+++ Task data

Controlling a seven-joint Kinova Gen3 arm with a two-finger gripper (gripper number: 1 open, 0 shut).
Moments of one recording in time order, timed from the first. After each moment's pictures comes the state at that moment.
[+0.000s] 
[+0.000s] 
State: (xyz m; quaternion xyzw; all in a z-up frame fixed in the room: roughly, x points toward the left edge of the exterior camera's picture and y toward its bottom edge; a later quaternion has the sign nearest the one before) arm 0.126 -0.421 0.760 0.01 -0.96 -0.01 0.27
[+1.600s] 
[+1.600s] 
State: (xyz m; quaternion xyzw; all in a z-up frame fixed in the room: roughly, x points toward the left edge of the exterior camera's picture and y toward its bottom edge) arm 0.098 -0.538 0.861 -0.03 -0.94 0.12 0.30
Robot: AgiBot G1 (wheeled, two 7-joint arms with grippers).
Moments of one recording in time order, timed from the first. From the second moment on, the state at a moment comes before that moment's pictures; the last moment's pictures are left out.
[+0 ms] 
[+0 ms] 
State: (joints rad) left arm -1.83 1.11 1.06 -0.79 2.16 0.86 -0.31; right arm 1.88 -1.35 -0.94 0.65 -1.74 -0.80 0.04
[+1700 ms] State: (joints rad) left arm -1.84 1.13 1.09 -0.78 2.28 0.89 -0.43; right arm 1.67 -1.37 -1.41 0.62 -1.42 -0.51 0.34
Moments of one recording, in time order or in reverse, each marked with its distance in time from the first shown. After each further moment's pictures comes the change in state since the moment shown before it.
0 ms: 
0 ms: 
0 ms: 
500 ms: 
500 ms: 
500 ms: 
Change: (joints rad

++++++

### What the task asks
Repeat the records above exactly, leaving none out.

### Completed exercise
Controlling a seven-joint Kinova Gen3 arm with a two-finger gripper (gripper number: 1 open, 0 shut).
Moments of one recording in time order, timed from the first. After each moment's pictures comes the state at that moment.
[+0.000s] 
[+0.000s] 
State: (xyz m; quaternion xyzw; all in a z-up frame fixed in the room: roughly, x points toward the left edge of the exterior camera's picture and y toward its bottom edge; a later quaternion has the sign nearest the one before) arm 0.126 -0.421 0.760 0.01 -0.96 -0.01 0.27
[+1.600s] 
[+1.600s] 
State: (xyz m; quaternion xyzw; all in a z-up frame fixed in the room: roughly, x points toward the left edge of the exterior camera's picture and y toward its bottom edge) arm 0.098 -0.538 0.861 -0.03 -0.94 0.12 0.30
Robot: AgiBot G1 (wheeled, two 7-joint arms with grippers).
Moments of one recording in time order, timed from the first. From the second moment on, the state at a moment comes before that moment's pictures; the last moment's pictures are left out.
[+0 ms] 
[+0 ms] 
State: (joints rad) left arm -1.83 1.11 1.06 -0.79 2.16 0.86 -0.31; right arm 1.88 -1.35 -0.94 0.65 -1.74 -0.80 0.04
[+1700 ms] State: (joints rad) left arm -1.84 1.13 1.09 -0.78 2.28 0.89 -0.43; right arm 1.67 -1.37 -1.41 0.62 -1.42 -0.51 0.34
Moments of one recording, in time order or in reverse, each marked with its distance in time from the first shown. After each further moment's pictures comes the change in state since the moment shown before it.
0 ms: 
0 ms: 
0 ms: 
500 ms: 
500 ms: 
500 ms: 
Change: (joints rad

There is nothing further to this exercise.